Limed Shrimp in Wonton Cups

These crisp baked wonton cups are filled with peppery arugula, tangy lime sour cream, and chili-lime shrimp for a fresh, zesty bite. Perfect as elegant appetizers or party canapés, they are light, flavourful, and sure to impress.

5-6 appetizer servings.

Ingredients for the Baked Wonton Cups

15 wonton wrappers (see notes below)
1 1/2 tablespoons olive oil
Salt

Ingredients for the Shrimp

2 teaspoons olive oil
12 large shrimp, peeled and deveined
1 lime
1 teaspoon chili powder
1/4 teaspoon fine sea salt
1/4 teaspoon freshly ground black pepper
1 cup baby arugula leaves

Lime Sour Cream

3 tablespoons sour cream
1 teaspoon fresh lime juice
Pinch salt

Directions

Prepare Wanton Shells

  1. Heat oven to 350 degrees F.
  2. Lightly brush wonton wrappers on both sides with olive oil. Lightly season one side with salt.
  3. Using a mini muffin pan, press the wonton wrappers down into the cups, laying back the corners and pressing the bottoms down to make a defined cup.
  4. Bake until lightly browned, 8 to 10 minutes.
  5. Transfer to a rack and let cool.

Cook Shrimp

  1. Using a microplane, zest the lime.
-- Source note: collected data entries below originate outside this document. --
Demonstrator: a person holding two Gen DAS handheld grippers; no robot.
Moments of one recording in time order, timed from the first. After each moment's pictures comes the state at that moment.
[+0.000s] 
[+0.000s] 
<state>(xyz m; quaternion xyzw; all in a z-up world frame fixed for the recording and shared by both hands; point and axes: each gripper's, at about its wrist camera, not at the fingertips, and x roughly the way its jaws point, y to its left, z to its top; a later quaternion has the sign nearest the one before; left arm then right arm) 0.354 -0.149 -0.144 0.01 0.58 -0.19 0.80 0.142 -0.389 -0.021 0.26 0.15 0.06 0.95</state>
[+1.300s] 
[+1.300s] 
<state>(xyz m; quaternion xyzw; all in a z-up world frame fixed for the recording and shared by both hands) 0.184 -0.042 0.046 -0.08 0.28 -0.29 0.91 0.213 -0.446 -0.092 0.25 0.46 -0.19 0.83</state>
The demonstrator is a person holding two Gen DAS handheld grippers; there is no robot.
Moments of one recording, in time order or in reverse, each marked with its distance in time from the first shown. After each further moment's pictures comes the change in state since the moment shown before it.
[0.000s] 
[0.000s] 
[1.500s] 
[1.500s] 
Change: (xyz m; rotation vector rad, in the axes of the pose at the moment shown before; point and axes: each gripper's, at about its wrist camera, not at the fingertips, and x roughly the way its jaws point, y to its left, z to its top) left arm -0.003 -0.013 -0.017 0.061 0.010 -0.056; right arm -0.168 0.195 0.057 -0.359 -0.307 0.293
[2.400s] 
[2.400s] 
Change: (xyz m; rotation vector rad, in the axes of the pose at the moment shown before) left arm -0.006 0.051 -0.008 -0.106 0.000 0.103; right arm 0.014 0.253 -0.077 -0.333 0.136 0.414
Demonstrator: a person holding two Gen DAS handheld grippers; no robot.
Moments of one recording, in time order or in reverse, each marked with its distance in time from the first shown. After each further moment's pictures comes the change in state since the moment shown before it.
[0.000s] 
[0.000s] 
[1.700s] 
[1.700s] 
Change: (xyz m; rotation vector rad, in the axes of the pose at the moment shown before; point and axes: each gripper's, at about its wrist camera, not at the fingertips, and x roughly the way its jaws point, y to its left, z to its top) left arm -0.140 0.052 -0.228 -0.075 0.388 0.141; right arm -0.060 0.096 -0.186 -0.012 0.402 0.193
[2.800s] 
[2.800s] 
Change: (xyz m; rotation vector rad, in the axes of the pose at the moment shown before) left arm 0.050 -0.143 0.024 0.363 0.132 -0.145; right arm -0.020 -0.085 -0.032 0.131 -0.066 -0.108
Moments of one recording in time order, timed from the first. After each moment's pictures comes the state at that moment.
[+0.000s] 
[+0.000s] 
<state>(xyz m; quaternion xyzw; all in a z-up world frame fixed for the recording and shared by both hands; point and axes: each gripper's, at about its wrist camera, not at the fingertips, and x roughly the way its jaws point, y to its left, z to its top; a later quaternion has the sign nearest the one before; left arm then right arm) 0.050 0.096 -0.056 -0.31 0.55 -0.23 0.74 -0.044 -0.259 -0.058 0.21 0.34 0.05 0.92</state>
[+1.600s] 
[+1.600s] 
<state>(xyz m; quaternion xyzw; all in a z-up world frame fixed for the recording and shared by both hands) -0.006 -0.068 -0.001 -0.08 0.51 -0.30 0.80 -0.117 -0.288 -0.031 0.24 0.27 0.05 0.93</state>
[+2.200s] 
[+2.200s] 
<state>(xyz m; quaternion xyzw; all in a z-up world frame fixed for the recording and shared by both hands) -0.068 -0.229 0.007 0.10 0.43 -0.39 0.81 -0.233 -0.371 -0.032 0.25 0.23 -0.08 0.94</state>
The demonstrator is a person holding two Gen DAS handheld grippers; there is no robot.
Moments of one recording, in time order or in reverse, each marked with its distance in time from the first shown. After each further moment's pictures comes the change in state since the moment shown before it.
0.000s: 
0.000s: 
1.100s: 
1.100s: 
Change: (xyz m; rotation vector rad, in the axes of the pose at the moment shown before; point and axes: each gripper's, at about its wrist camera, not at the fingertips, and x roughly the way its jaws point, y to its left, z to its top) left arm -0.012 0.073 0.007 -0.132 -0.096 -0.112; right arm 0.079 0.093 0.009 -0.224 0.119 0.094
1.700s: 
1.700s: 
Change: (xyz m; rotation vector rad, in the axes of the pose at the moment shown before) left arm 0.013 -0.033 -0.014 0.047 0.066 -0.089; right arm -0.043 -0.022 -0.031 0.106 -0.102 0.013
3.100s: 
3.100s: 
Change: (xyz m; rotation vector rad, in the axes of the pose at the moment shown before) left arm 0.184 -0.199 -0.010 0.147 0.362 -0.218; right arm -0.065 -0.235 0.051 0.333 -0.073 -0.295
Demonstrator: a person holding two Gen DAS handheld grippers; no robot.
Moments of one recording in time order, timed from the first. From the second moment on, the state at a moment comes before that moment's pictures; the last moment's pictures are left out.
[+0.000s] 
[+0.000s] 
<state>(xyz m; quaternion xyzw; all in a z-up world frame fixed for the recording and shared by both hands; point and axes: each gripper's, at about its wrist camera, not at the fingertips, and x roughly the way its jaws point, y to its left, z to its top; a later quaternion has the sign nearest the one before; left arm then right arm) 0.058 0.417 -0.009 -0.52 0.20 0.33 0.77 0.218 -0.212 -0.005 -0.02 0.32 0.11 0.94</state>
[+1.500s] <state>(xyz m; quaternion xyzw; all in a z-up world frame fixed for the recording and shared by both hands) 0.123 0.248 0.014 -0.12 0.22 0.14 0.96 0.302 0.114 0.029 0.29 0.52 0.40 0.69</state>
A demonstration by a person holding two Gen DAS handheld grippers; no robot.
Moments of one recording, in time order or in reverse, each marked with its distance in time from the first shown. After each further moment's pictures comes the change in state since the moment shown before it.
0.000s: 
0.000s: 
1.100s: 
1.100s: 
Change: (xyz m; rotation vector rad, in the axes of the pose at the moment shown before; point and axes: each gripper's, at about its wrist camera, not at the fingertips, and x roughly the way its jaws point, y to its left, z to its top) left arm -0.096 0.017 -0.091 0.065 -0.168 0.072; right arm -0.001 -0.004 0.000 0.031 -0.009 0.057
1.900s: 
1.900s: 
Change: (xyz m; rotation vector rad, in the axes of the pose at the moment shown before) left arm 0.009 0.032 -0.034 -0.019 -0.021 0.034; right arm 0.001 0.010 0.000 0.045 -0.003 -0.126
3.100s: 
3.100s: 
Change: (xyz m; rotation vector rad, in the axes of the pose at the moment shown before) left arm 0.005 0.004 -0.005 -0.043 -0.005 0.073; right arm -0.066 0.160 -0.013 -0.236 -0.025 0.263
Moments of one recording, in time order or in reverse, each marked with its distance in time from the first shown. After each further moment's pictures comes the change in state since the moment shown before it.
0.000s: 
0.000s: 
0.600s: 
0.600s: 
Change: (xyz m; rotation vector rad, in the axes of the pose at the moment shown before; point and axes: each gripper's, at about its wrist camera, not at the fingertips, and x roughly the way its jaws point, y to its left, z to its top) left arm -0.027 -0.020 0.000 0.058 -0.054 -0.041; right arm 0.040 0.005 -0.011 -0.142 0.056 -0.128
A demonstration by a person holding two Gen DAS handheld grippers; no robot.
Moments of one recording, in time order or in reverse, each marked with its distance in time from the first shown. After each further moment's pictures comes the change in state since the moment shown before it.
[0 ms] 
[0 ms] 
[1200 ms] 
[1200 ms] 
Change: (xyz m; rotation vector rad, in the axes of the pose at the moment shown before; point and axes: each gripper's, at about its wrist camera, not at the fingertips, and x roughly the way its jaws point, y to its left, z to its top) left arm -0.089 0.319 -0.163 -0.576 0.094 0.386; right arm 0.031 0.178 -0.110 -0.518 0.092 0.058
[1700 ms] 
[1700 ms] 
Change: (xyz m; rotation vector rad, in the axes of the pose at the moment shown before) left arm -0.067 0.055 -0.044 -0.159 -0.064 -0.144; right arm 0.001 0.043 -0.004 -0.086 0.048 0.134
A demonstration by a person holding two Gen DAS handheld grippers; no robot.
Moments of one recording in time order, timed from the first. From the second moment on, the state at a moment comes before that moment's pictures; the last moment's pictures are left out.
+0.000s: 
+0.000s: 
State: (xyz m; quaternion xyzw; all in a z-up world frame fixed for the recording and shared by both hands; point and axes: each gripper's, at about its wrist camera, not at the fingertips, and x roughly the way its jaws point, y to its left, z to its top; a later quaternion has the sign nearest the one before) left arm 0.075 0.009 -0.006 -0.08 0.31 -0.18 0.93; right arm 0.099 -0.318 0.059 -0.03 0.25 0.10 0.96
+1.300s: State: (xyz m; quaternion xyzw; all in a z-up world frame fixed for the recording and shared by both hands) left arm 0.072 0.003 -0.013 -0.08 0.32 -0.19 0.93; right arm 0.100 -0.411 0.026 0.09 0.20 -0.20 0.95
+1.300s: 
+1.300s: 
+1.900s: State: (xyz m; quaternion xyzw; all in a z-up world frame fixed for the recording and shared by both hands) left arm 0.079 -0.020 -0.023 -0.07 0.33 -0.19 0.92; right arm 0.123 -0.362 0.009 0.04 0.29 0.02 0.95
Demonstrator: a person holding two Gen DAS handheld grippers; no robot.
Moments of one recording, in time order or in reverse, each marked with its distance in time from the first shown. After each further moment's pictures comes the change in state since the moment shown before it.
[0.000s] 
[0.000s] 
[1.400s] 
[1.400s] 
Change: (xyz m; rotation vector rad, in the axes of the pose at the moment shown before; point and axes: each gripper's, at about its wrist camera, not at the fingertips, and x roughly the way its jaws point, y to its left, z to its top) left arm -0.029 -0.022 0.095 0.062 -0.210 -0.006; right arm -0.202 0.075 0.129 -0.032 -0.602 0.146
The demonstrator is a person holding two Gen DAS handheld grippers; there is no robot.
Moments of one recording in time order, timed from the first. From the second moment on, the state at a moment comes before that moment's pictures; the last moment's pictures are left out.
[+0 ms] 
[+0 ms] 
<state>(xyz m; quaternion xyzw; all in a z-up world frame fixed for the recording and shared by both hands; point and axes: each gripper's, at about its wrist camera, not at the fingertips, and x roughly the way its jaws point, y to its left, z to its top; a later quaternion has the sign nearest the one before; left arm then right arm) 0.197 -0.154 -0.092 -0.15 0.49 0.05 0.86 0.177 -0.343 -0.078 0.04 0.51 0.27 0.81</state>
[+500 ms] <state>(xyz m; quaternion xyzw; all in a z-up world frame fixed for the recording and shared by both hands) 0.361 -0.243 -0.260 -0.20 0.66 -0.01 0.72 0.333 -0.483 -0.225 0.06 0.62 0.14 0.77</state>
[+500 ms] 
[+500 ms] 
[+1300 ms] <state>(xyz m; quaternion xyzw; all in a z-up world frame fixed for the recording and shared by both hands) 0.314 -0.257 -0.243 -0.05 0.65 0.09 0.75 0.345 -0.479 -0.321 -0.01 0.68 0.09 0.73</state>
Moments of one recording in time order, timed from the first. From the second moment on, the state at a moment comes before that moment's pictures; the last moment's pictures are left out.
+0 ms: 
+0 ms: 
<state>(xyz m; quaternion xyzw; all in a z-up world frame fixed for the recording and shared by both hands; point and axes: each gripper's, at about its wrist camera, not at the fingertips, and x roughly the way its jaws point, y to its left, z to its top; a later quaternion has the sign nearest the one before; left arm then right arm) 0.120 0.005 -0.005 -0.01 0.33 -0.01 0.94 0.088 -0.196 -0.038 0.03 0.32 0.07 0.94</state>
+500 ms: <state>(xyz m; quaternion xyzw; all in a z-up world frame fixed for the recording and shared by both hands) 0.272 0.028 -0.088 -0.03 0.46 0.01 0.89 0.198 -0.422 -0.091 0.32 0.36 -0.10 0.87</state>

Set the lime aside for serving. 
  2. Add the lime zest to the shrimp along with the olive oil, chili powder, salt, and pepper.
  3. Toss, then arrange on a baking sheet in one layer.
  4. Bake until the shrimp are opaque throughout, 8 to 12 minutes.
  5. Transfer to a rack and let cool.

Make Lime Sour Cream & Finish

  1. In a small bowl, stir the sour cream, lime juice, and a pinch of salt together.
  2. Fill the cooled wonton cups with a few leaves of arugula, a small dollop of lime sour cream, and a chili-lime shrimp.